Directions for this task = Retype precisely the section of the data that starts at the line containing "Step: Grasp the" and runs to its final line, ends included.

Source material =
^^^^

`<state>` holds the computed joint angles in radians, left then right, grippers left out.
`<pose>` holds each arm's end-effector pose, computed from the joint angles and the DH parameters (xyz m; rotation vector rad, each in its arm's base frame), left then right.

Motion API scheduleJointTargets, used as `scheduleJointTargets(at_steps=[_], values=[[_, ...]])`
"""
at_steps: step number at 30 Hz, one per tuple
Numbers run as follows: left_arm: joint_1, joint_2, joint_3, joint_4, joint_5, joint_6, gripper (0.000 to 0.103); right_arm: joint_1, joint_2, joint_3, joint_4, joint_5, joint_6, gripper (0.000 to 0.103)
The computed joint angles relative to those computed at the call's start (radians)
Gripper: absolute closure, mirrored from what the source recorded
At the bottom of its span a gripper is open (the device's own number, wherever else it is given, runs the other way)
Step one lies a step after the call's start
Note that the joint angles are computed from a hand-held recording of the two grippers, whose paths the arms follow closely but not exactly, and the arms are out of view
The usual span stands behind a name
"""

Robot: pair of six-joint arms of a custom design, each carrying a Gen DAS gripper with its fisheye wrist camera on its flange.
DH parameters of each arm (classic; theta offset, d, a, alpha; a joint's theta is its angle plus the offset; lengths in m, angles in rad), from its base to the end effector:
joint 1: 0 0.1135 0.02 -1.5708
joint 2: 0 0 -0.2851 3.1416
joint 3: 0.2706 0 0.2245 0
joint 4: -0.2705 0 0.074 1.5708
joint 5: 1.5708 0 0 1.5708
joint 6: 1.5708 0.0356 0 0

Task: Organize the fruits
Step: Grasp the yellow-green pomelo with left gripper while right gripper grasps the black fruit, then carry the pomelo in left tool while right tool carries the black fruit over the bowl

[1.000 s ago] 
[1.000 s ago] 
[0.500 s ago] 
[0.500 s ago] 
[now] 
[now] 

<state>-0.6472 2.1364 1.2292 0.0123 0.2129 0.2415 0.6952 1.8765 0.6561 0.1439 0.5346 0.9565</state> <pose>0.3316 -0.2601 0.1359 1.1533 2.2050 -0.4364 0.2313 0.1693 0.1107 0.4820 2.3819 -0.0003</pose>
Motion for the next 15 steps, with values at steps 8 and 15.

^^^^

Written solution =
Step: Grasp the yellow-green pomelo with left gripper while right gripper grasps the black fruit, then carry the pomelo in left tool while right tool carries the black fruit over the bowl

[1.000 s ago] 
[1.000 s ago] 
[0.500 s ago] 
[0.500 s ago] 
[now] 
[now] 

<state>-0.6472 2.1364 1.2292 0.0123 0.2129 0.2415 0.6952 1.8765 0.6561 0.1439 0.5346 0.9565</state> <pose>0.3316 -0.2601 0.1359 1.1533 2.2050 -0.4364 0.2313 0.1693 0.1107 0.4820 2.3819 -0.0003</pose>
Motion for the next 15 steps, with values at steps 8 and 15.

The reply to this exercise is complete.